> **Brief**: Search the records for the string "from" and copy every line where it turns up.

> **Material for this task**:
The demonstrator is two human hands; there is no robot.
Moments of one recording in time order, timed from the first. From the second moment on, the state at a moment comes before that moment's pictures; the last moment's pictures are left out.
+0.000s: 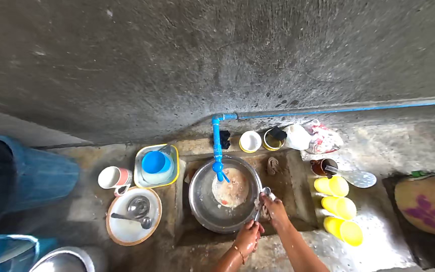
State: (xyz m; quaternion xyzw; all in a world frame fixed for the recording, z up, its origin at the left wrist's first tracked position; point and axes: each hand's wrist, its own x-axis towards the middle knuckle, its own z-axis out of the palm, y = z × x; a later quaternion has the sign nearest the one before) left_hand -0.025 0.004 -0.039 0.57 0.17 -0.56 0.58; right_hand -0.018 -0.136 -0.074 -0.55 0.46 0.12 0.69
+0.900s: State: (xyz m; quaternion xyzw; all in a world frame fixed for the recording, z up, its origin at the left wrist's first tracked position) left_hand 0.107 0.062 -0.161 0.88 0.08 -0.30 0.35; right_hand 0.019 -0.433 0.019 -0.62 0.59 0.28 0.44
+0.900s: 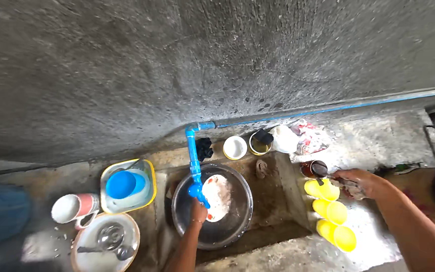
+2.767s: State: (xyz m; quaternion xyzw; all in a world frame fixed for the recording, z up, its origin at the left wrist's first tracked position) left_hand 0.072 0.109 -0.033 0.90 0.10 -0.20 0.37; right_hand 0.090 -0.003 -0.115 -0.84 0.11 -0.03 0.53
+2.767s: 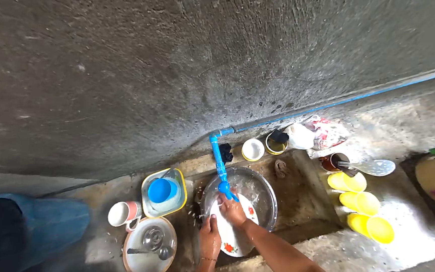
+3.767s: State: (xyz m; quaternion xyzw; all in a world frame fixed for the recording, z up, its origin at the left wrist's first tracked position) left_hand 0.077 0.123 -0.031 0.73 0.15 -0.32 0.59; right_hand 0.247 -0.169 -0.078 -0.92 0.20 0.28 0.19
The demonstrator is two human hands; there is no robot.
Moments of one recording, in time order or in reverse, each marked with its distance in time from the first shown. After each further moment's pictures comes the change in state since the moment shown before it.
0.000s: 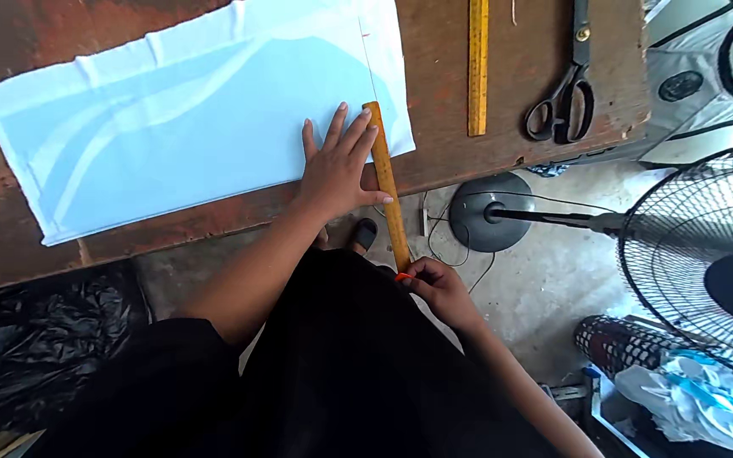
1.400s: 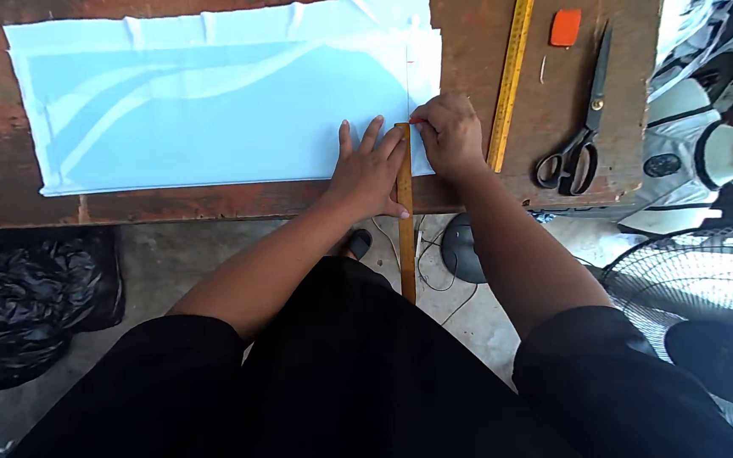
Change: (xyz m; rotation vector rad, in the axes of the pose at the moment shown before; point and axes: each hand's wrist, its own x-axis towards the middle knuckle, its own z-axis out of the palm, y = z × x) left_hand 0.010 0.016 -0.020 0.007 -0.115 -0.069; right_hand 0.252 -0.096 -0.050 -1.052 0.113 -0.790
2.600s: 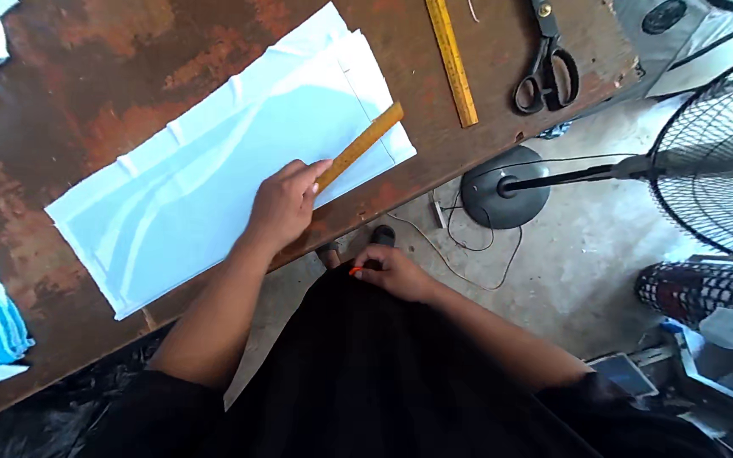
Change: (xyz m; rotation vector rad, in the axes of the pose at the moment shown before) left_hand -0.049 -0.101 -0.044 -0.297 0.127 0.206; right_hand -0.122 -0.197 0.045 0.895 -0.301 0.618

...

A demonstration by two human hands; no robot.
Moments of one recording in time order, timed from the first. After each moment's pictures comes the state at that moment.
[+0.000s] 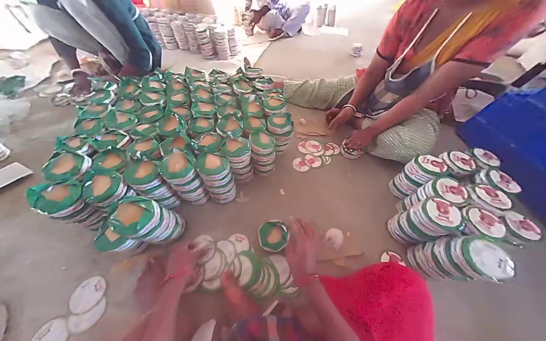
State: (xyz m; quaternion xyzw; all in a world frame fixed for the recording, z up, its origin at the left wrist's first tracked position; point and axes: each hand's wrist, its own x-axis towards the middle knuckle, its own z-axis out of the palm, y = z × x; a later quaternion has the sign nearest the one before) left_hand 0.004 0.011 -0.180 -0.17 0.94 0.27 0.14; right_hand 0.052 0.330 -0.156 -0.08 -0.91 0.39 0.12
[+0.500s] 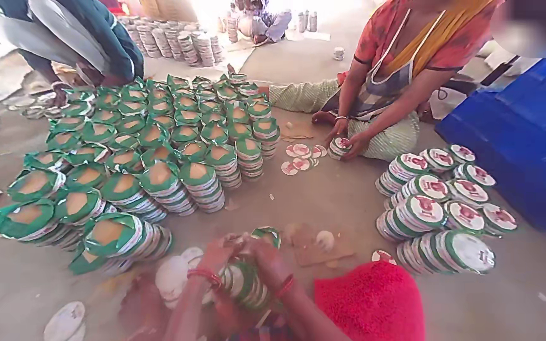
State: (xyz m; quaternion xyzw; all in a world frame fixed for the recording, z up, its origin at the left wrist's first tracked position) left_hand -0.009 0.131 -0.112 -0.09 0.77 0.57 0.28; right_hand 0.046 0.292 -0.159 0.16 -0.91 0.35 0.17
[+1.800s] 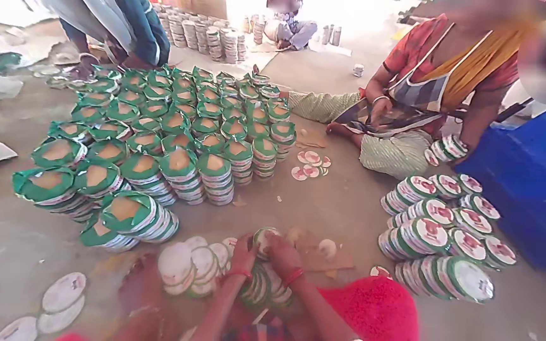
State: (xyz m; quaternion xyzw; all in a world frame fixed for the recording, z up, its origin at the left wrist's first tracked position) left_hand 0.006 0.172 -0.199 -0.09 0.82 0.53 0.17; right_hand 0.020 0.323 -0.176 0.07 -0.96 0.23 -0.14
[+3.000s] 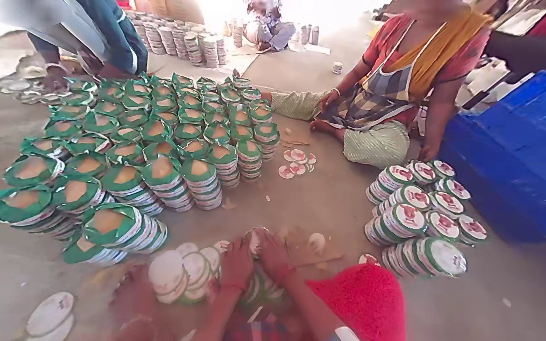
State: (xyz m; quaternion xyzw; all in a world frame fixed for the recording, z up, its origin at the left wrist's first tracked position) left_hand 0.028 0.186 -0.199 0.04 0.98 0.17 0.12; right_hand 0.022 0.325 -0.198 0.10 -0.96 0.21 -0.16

> **Output of the exercise**:
Moments of one recording in time order, timed from the first. From the second moment on, the state at a moment comes before that moment's pictures; the last moment's pictures are left out.
Moments of one recording, in time order or in reverse, each marked with its distance in time from the first shown. After each further moment's pictures comes the change in state since the moment shown before it.
Moments of one recording in time order, timed from the first. After each moment's pictures comes the state at that moment.

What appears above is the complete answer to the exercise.